(Collected data)
——————

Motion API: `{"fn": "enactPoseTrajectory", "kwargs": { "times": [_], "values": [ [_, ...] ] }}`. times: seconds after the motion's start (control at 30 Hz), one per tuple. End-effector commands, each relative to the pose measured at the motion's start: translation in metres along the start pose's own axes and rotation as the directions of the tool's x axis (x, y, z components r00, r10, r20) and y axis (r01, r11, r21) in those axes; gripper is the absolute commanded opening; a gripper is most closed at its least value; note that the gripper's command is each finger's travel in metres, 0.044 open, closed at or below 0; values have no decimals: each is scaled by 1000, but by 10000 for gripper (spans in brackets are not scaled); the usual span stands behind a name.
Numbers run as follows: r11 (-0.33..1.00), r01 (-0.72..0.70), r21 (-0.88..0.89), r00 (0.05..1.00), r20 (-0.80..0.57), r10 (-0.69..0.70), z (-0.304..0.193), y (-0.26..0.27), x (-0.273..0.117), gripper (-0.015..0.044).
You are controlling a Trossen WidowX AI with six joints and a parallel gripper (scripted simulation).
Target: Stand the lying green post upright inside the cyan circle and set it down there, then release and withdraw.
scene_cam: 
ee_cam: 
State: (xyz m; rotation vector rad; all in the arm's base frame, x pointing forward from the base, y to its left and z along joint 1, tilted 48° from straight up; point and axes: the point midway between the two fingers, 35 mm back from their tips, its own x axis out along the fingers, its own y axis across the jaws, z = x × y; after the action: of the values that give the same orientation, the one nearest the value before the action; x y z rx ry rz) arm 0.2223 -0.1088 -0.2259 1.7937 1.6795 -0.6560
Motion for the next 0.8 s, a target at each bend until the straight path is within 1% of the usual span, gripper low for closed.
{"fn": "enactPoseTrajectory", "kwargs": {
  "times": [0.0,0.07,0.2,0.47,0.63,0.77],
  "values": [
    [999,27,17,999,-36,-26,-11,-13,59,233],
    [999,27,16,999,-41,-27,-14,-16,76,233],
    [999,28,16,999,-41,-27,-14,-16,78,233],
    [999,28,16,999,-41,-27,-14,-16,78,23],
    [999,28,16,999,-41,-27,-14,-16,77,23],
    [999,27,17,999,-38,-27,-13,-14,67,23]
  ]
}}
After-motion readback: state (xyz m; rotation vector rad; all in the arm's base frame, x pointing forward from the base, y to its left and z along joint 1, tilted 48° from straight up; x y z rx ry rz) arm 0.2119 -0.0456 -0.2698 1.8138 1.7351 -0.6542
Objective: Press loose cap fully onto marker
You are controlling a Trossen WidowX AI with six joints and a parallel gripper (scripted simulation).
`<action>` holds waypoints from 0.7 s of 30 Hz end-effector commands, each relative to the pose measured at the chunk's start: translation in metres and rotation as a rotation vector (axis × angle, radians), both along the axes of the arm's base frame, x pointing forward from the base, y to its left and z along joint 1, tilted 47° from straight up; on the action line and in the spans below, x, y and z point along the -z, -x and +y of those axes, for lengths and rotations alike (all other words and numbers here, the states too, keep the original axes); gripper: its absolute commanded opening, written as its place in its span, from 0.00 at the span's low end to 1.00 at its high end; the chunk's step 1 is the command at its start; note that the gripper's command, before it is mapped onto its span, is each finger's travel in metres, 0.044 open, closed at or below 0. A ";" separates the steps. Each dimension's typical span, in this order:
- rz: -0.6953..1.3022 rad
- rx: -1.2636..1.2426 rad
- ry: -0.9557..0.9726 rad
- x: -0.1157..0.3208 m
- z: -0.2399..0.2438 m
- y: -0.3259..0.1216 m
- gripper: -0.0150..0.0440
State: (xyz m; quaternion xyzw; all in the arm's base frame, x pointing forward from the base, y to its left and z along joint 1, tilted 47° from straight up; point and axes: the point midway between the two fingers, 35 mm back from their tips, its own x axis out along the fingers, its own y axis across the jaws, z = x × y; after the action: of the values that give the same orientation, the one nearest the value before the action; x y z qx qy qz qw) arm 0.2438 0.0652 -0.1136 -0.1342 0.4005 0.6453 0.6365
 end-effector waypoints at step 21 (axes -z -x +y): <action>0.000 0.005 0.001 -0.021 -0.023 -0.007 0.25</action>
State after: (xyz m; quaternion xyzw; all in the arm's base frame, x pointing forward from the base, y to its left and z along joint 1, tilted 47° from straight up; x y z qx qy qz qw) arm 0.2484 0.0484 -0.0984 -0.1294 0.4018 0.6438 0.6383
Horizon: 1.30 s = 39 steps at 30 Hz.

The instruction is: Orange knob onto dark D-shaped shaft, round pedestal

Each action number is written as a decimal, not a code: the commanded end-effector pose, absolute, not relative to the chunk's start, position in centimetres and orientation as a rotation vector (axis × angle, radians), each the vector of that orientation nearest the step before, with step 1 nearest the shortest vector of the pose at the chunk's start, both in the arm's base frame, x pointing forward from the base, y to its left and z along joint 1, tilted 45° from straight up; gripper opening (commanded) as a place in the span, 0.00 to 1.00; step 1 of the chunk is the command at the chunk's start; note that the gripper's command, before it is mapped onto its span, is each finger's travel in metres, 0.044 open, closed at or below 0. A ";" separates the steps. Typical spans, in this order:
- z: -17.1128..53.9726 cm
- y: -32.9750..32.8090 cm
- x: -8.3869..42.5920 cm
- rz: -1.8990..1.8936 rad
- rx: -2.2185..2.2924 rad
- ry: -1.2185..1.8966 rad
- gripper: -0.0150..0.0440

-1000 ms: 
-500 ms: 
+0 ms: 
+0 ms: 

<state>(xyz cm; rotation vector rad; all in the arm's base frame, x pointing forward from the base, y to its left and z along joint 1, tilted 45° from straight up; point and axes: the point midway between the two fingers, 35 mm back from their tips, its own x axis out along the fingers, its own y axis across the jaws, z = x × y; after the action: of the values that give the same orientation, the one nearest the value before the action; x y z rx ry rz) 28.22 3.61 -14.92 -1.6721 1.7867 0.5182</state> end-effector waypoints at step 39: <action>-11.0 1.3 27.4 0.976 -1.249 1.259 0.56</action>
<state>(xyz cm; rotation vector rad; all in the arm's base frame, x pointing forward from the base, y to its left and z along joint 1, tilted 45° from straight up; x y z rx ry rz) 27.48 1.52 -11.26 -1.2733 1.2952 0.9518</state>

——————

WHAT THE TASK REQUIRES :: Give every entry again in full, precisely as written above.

PROBLEM SOLUTION ::
Motion API: `{"fn": "enactPoseTrajectory", "kwargs": { "times": [_], "values": [ [_, ...] ] }}`. times: seconds after the motion's start (control at 30 Hz), one per tuple. End-effector commands, each relative to the pose measured at the motion's start: translation in metres along the start pose's own axes and rotation as the directions of the tool's x axis (x, y, z components r00, r10, r20) and y axis (r01, r11, r21) in those axes; gripper is the absolute commanded opening; a gripper is most closed at its least value; note that the gripper's command is each finger's travel in metres, 0.044 open, closed at or below 0; values have no decimals: each is scaled by 1000, but by 10000 for gripper (spans in brackets are not scaled); the usual span stands behind a name.
Numbers run as follows: r11 (-0.33..1.00), r01 (-0.72..0.70), r21 (-0.88..0.89), r00 (0.05..1.00), r20 (-0.80..0.57), r10 (-0.69..0.70), z (-0.304..0.193), y (-0.26..0.27), x (-0.273..0.117), gripper (-0.015..0.044).
You are controlling a Trossen WidowX AI with six joints and a parallel gripper (scripted simulation).
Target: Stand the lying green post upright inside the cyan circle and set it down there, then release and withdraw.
scene_cam: 
ee_cam: 
State: (xyz m; rotation vector rad; all in the arm's base frame, x pointing forward from the base, y to its left and z along joint 1, tilted 48° from straight up; point and axes: the point midway between the two fingers, 35 mm back from their tips, its own x axis out along the fingers, its own y axis across the jaws, z = x × y; after the action: of the values that give the same orientation, the one nearest the value before the action; x y z rx ry rz) arm 0.2223 -0.1088 -0.2259 1.7937 1.6795 -0.6560
Motion for the next 0.8 s, a target at each bend until the straight path is within 1% of the usual span, gripper low for closed.
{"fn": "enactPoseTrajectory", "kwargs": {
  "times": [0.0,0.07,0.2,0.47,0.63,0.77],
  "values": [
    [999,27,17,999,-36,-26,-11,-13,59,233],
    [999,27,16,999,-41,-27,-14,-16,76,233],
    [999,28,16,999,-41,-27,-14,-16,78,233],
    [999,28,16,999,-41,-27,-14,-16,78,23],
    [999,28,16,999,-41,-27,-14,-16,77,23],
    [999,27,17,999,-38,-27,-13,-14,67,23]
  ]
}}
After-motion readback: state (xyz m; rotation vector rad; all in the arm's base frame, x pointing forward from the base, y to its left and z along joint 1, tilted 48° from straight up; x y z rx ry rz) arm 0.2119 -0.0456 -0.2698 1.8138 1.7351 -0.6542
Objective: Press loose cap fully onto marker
You are controlling a Trossen WidowX AI with six joints and a parallel gripper (scripted simulation).
`<action>` holds waypoints from 0.7 s of 30 Hz end-effector commands, each relative to the pose measured at the chunk's start: translation in metres and rotation as a rotation vector (axis × angle, radians), both along the axes of the arm's base frame, x pointing forward from the base, y to its left and z along joint 1, tilted 47° from straight up; on the action line and in the spans below, x, y and z point along the -z, -x and +y of those axes, for lengths and rotations alike (all other words and numbers here, the states too, keep the original axes); gripper: its absolute commanded opening, written as its place in its span, from 0.00 at the span's low end to 1.00 at its high end; the chunk's step 1 is the command at its start; note that the gripper's command, before it is mapped onto its span, is each finger's travel in metres, 0.044 open, closed at or below 0. A ";" separates the steps. Each dimension's typical span, in this order:
- rz: -0.6953..1.3022 rad
- rx: -1.2636..1.2426 rad
- ry: -0.9557..0.9726 rad
- x: -0.1157..0.3208 m
- z: -0.2399..0.2438 m
- y: -0.3259..0.1216 m
- gripper: -0.0150..0.0440
State: (xyz m; quaternion xyzw; all in the arm's base frame, x pointing forward from the base, y to its left and z along joint 1, tilted 47° from straight up; point and axes: the point midway between the two fingers, 35 mm back from their tips, its own x axis out along the fingers, its own y axis across the jaws, z = x × y; after the action: of the values that give the same orientation, the one nearest the value before the action; x y z qx qy qz qw) arm 0.2438 0.0652 -0.1136 -0.1342 0.4005 0.6453 0.6365
 end-effector waypoints at step 21 (axes -z -x +y): <action>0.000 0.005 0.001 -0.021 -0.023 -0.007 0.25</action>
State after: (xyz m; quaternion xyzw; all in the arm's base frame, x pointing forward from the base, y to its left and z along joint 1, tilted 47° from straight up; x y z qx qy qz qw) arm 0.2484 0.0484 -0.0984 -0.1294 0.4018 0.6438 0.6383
Horizon: 1.30 s = 39 steps at 30 Hz.

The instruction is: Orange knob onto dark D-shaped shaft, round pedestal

Each action number is written as a decimal, not a code: the commanded end-effector pose, absolute, not relative to the chunk's start, position in centimetres and orientation as a rotation vector (axis × angle, radians), each the vector of that orientation nearest the step before, with step 1 nearest the shortest vector of the pose at the chunk's start, both in the arm's base frame, x pointing forward from the base, y to its left and z along joint 1, tilted 45° from straight up; gripper opening (commanded) as a place in the span, 0.00 to 1.00; step 1 of the chunk is the command at the chunk's start; note that the gripper's command, before it is mapped onto its span, is each finger's travel in metres, 0.044 open, closed at or below 0. A ";" separates the steps. Typical spans, in this order:
- z: -17.1128..53.9726 cm
- y: -32.9750..32.8090 cm
- x: -8.3869..42.5920 cm
- rz: -1.8990..1.8936 rad
- rx: -2.2185..2.2924 rad
- ry: -1.2185..1.8966 rad
- gripper: -0.0150..0.0440

-1000 ms: 
-500 ms: 
+0 ms: 
+0 ms: 

<state>(xyz cm; rotation vector rad; all in the arm's base frame, x pointing forward from the base, y to its left and z along joint 1, tilted 45° from straight up; point and axes: the point midway between the two fingers, 35 mm back from their tips, its own x axis out along the fingers, its own y axis across the jaws, z = x × y; after the action: of the values that give the same orientation, the one nearest the value before the action; x y z rx ry rz) 28.22 3.61 -14.92 -1.6721 1.7867 0.5182</state> end-effector waypoints at step 39: <action>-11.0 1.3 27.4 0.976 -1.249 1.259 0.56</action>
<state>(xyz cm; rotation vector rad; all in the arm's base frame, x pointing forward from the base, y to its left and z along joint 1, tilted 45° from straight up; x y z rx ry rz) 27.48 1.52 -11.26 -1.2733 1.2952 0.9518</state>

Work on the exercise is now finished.